In re Carter

Eagen, J.,

This action, instituted by petition and rule, seeks to declare respondent’s office of school director in the Borough of Throop vacant because of nonresidence. We are here concerned with a motion to dismiss the proceedings alleging the lack of jurisdiction.

Undoubtedly, only a resident of the district may serve in the office of school director. However, it does *384appear that the proper and exclusive remedy to oust one from such office for nonresidence is an action of quo warranto. This is the proper action to try title to public office: Williams’ Appeal, 312 Pa. 477 and Driskel et al. v. O’Connor et al., 339 Pa. 556. In the former case, it was said:

“It is admitted that appellant was duly elected, and has at all times asserted his right to the office. Under circumstances such as these, where a public officer is de facto exercising the functions of his office under color of right, we have repeatedly held that the proper remedy to test his title is by writ of quo warranto, which is not only adequate but exclusive . . . (Citations) . This is an attempt to remove an elected officer, who continues to assert his right to the office, in a manner other than that provided by law. It cannot succeed. . . . Since the sole matter involved is the right to hold a public office, quo warranto is the only appropriate method of determining the question.”

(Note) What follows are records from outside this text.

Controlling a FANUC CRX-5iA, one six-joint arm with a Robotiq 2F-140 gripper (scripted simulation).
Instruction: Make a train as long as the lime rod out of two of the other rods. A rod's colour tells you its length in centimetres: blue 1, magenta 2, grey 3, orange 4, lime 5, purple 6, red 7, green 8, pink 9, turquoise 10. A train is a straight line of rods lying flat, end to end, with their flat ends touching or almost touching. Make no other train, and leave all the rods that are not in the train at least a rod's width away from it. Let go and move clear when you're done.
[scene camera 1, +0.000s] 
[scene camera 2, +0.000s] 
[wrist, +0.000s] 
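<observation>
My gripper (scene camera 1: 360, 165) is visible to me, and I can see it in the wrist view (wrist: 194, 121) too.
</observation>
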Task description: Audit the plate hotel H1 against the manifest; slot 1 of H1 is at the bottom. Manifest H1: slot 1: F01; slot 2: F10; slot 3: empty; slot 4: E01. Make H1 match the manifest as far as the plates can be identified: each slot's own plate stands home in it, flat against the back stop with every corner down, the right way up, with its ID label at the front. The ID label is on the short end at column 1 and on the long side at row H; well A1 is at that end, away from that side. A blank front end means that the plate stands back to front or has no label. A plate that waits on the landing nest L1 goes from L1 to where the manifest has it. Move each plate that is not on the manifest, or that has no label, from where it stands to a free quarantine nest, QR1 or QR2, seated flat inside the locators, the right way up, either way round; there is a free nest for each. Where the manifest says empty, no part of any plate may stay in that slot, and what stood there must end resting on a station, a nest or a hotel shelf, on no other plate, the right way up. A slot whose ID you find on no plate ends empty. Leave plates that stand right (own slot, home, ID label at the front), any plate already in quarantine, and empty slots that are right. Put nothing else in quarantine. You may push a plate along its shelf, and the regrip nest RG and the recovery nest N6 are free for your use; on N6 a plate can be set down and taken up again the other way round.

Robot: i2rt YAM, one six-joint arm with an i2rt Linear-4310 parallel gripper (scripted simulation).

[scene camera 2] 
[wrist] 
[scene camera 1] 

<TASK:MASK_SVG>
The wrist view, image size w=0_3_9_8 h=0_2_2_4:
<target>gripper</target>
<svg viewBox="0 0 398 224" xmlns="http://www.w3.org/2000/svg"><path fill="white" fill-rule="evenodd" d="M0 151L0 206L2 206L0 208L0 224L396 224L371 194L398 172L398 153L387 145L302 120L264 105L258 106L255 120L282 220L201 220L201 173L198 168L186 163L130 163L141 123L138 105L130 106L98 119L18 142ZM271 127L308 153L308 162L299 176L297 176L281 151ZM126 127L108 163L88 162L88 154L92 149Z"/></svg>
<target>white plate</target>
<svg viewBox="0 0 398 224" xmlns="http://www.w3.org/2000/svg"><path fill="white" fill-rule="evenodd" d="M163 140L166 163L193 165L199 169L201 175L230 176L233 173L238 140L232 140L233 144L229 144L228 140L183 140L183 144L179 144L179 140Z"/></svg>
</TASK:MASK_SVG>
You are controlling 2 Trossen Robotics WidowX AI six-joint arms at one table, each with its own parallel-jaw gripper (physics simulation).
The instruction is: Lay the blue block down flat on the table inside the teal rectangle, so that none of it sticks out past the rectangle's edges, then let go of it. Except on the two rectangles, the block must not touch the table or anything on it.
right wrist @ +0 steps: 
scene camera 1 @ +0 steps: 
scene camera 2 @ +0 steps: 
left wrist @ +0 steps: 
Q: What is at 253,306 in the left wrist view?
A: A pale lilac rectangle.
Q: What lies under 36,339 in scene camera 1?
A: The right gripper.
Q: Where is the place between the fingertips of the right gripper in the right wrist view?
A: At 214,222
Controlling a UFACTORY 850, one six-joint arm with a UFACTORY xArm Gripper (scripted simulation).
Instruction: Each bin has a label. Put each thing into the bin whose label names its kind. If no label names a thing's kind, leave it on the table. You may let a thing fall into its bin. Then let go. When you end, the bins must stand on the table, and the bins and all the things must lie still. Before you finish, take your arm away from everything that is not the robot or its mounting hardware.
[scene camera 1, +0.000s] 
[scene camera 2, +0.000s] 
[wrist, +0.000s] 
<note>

The School Code of March 10, 1949, P. L. 30, sec. 318, does provide that a petition for ouster, such as we have here, may be presented under certain circumstances, i. e., where the school directors refuse to organize or where a school director refuses or fails to perform any duty imposed upon him by the code. We do not believe that the allegation of nonresidence fits in either category. No case has been called to our attention which sustains any such conclusion.

Therefore, December 6, 1950, the petition to oust is dismissed and the rule to show cause discharged without prejudice to the right of petitioners to prosecute an action of quo warranto.